## Assignment
Give the total number of lines in the data below that include "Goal", and nothing else.

Dataset items:
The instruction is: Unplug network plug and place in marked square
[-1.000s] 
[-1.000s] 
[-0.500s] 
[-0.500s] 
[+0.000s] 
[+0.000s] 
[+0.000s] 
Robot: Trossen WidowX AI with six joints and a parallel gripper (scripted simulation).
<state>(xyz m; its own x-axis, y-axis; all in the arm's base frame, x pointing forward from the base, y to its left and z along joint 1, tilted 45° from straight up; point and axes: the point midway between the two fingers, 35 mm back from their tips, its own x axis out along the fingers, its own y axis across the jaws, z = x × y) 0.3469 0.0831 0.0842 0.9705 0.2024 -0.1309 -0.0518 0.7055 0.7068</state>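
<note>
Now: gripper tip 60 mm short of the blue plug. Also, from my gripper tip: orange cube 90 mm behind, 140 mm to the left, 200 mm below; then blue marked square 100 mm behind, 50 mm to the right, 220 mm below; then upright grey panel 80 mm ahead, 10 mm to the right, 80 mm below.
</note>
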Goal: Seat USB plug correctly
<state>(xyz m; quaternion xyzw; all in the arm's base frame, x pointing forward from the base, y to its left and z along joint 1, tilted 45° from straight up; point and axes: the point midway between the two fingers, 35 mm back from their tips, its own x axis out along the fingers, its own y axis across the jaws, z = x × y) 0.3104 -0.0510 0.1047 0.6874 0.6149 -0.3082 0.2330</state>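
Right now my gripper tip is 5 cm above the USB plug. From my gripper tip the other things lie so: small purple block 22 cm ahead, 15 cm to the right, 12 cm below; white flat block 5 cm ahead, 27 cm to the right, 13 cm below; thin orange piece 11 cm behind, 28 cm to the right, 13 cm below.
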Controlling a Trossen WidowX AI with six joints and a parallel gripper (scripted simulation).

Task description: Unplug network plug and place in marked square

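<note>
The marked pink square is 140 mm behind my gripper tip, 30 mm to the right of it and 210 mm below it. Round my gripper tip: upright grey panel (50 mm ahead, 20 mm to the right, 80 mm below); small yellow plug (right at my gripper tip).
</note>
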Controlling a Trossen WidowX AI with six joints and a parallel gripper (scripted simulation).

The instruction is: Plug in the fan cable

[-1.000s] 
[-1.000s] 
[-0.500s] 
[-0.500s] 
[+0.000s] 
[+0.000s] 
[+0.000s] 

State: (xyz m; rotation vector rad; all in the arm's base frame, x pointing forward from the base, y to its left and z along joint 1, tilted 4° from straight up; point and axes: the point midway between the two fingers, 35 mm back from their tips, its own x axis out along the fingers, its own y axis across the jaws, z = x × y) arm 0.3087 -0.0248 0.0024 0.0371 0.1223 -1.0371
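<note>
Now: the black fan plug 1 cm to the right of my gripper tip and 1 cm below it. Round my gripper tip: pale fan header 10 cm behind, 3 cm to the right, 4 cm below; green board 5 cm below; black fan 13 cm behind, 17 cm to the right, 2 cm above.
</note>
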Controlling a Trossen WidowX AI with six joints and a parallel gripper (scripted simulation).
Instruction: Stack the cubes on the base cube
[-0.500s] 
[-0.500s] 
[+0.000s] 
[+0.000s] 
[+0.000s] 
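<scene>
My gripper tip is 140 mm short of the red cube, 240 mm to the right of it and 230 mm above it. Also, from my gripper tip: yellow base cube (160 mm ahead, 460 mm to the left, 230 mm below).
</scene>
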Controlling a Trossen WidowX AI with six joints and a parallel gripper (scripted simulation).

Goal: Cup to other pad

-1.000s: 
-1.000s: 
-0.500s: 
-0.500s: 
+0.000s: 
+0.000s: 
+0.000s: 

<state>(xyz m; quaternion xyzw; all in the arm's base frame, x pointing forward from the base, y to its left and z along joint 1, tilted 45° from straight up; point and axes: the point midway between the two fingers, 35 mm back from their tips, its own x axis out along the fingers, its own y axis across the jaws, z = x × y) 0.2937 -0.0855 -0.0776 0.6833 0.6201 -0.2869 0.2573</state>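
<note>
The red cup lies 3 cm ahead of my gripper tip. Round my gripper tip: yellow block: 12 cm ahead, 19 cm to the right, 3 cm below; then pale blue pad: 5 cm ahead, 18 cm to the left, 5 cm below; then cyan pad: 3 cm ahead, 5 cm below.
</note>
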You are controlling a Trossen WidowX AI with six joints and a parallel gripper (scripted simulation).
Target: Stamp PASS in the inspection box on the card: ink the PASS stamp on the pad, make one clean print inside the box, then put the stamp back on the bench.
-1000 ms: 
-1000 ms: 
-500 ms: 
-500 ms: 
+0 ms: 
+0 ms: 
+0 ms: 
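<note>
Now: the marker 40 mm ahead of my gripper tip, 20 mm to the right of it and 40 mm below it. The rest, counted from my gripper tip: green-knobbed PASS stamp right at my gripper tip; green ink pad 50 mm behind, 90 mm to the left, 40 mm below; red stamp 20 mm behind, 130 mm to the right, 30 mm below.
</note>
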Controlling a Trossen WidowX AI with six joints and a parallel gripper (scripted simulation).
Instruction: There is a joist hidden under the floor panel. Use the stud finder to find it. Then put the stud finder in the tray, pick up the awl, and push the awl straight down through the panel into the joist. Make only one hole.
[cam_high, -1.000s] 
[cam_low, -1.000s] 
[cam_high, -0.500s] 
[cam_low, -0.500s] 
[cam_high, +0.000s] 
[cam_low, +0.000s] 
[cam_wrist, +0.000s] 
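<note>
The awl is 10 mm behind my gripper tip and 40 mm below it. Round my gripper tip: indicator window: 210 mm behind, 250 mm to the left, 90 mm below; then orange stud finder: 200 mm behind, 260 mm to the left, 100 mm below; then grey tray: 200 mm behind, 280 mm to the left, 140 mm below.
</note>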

## Answer box
2